DATA EXTRACT:
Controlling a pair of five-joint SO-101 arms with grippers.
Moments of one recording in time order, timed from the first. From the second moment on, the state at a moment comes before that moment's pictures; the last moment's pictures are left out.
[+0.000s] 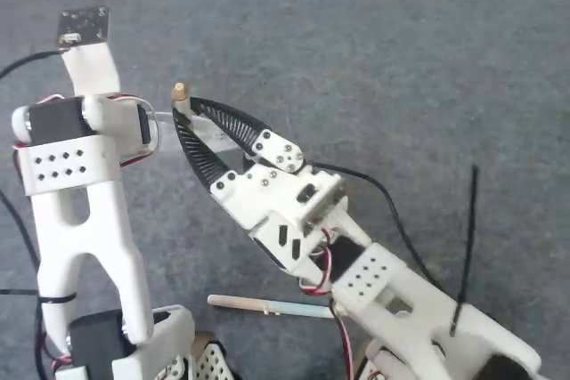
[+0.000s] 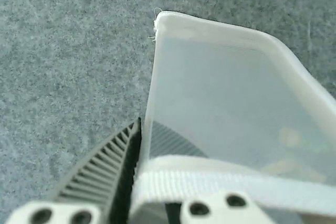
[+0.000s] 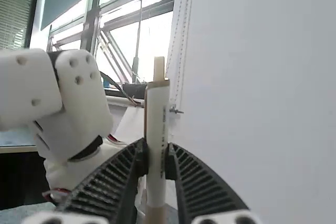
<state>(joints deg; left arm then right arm) -17.0 -15.8 6.5 92.5 3.8 -50.8 -35.3 61.4 -41.2 3.3</state>
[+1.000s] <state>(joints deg) -16.9 -15.8 6.5 92.5 3.8 -50.5 -41.4 65.7 -20.1 3.3</state>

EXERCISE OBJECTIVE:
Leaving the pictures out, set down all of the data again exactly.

REPLY TO THE EXERCISE:
Controlling a pair of five-joint SO-101 arms with grippers.
Moments of one recording in time order, timed from the first. From the second moment on, the state at a moment comes before that moment's pictures; the last moment's pictures are left out.
[+0.000s] 
[+0.000s] 
[+0.000s] 
<state>(joints deg; left arm then right arm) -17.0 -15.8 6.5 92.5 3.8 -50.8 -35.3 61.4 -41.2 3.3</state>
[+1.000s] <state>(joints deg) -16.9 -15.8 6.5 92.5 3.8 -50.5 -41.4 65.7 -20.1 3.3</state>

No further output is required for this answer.